Let $M$ be a non-compact contractible bounded submanifold of the Euclidean space. Is it possible to find a compact submanifold $S$ of the Euclidean space such that $M$ is a submanifold of $S$?
As a positive example, let $M = \{(x,y) \in \mathbb{R}^2: (x,y) \in S^1, x>0, y>0\}$ be the portion of the 1-sphere $S^1$ lying in the positive orthant of $R^2$, and $S = S^1$.
Edit: the following example is wrong, as pointed out by a counter-example in a comment.
More generally, let $M$ be the image of an embedding $\gamma: (0,1) \to \mathbb{R}^2$ with $\gamma(0) \neq \gamma(1)$, assuming $M$ be bounded.
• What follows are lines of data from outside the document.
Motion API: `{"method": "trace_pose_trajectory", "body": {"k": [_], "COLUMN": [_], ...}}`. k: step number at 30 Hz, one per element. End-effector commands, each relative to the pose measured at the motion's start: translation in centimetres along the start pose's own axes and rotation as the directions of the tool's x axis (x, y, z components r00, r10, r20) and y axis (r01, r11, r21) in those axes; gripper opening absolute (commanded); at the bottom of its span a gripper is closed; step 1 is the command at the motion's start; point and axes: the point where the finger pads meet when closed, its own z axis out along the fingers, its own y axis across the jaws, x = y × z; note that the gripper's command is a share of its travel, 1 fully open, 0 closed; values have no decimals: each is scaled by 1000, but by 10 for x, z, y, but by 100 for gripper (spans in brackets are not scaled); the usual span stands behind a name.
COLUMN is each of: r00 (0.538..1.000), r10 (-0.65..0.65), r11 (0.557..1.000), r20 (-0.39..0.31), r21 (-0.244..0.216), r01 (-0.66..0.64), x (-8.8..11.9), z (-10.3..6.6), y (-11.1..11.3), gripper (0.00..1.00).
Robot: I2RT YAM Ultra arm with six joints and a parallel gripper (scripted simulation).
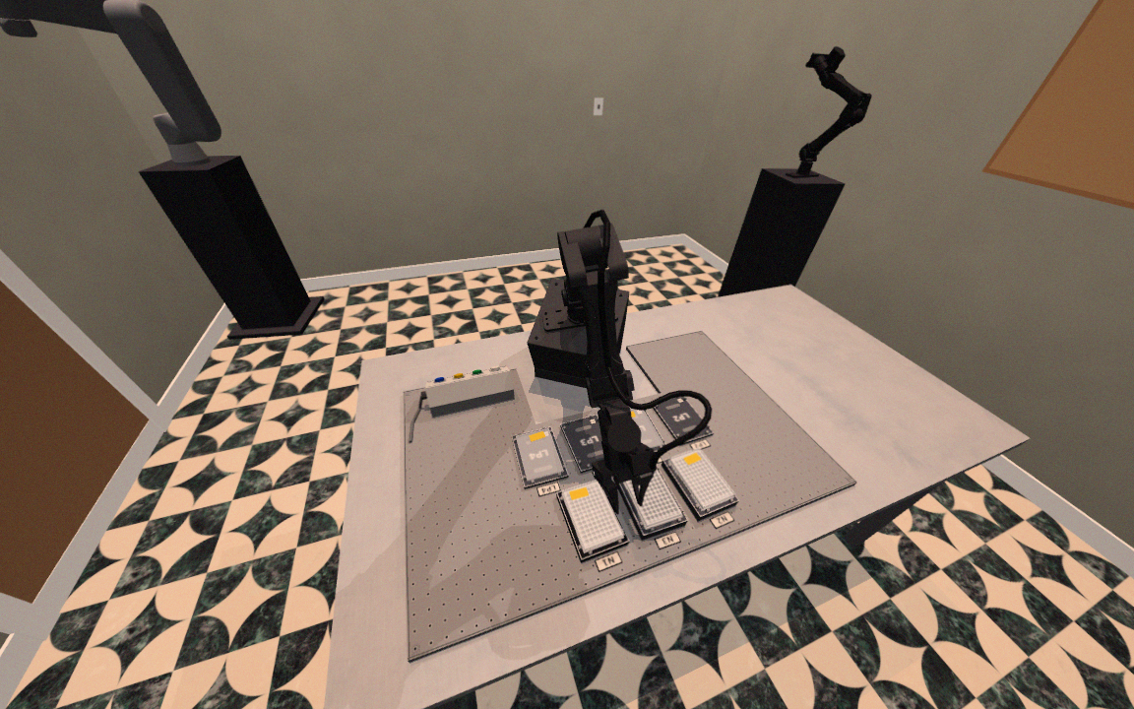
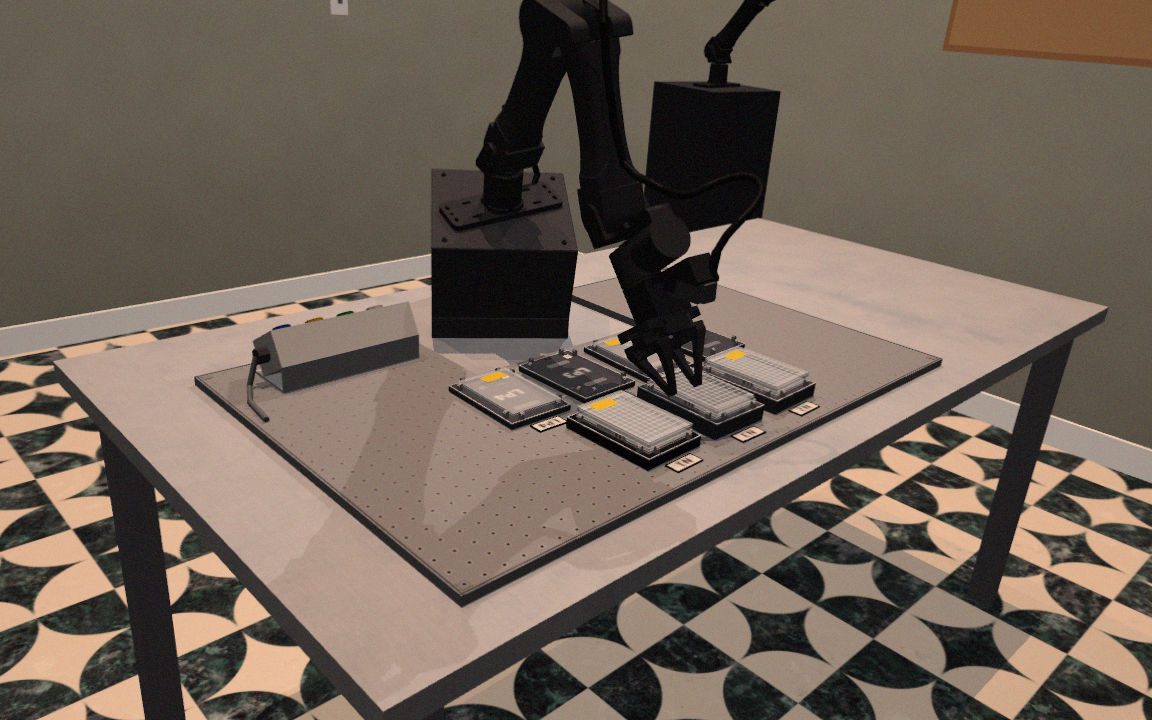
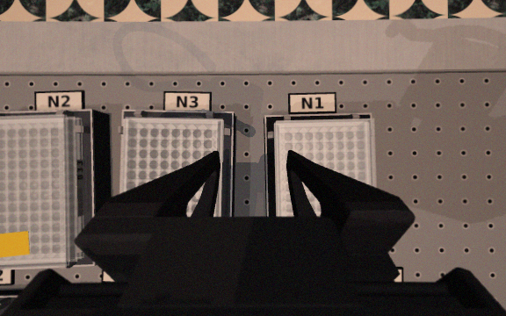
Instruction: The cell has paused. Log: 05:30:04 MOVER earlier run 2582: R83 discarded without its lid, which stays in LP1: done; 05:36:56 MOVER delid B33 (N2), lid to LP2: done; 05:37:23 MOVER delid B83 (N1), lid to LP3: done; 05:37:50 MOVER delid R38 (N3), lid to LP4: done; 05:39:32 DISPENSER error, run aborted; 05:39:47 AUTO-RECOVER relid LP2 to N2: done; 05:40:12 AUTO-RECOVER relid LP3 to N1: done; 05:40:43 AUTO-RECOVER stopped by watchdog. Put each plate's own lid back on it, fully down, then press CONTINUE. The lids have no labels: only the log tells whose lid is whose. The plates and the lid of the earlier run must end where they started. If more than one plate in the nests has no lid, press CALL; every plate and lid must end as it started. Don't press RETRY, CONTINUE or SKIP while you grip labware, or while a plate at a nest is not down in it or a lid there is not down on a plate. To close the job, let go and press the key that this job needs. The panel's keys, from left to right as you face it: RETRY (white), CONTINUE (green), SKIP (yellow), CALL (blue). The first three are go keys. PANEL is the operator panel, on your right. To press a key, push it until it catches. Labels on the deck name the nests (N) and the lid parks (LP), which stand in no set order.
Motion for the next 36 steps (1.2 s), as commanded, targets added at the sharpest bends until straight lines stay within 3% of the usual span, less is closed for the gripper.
{"method": "trace_pose_trajectory", "body": {"k": [1, 4, 19, 21, 29, 33, 35, 36], "r00": [1000, 1000, 945, 945, 879, 819, 796, 816], "r10": [-1, 0, 13, 13, 21, 23, 25, 27], "r11": [1000, 1000, 1000, 1000, 999, 1000, 1000, 999], "r20": [-7, -27, -328, -328, -476, -573, -604, -577], "r21": [9, 9, 31, 31, 35, 24, 25, 38], "r01": [1, 0, -3, -3, -5, -12, -13, -6], "x": [-17, -13, 43, 43, 72, 100, 107, 98], "z": [-14, -16, -53, -53, -72, -77, -82, -89], "y": [-17, -20, -61, -61, -81, -87, -92, -99], "gripper": [100, 100, 100, 100, 100, 100, 100, 100]}}
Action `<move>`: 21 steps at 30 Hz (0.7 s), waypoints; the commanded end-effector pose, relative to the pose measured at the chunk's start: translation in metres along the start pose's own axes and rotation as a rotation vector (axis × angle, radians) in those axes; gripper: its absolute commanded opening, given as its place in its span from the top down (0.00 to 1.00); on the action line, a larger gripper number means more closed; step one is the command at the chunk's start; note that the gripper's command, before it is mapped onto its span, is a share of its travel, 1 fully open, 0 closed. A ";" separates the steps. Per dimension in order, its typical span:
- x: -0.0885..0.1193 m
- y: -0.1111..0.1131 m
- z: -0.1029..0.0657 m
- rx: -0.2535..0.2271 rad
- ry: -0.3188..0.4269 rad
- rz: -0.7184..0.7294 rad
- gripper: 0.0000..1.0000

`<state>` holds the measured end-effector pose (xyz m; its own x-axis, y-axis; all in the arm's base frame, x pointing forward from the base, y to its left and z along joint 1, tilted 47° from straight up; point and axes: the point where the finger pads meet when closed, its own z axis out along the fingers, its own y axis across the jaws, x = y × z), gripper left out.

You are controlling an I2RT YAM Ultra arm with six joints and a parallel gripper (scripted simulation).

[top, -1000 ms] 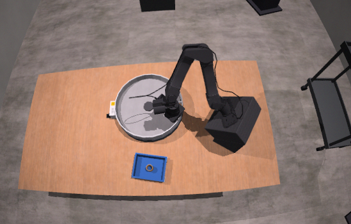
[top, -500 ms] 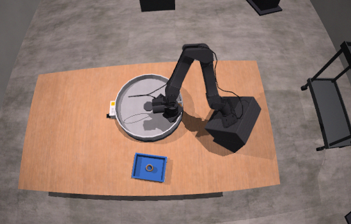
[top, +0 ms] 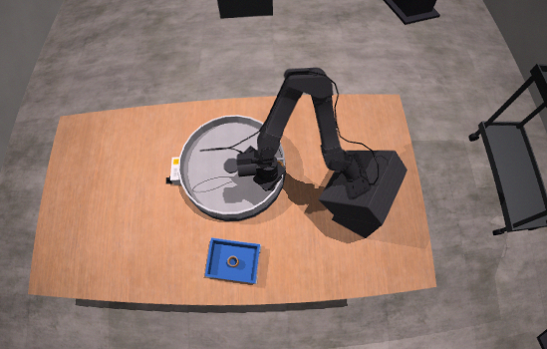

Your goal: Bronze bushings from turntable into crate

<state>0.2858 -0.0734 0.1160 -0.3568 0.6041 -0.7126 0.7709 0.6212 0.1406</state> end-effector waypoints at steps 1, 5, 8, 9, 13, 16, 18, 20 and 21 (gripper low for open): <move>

Then, roughly speaking, $S$ can be obtained built joining the endpoints of $M$ by a "well-behaved" smooth curve $\gamma'$ that does not intersect $M$.
I posted a similar version of this question on mathoverflow, and I was redirected here.
I think the answer is "no" in general.
Suppose that $M$ is the interior of the Alexander horned sphere. How would you "complete" $M$ to a closed manifold $K$? This completion would need to contain the limit point of the 'arms', but that point would have no disk-like (or half-disk-like) neighborhood in $N$.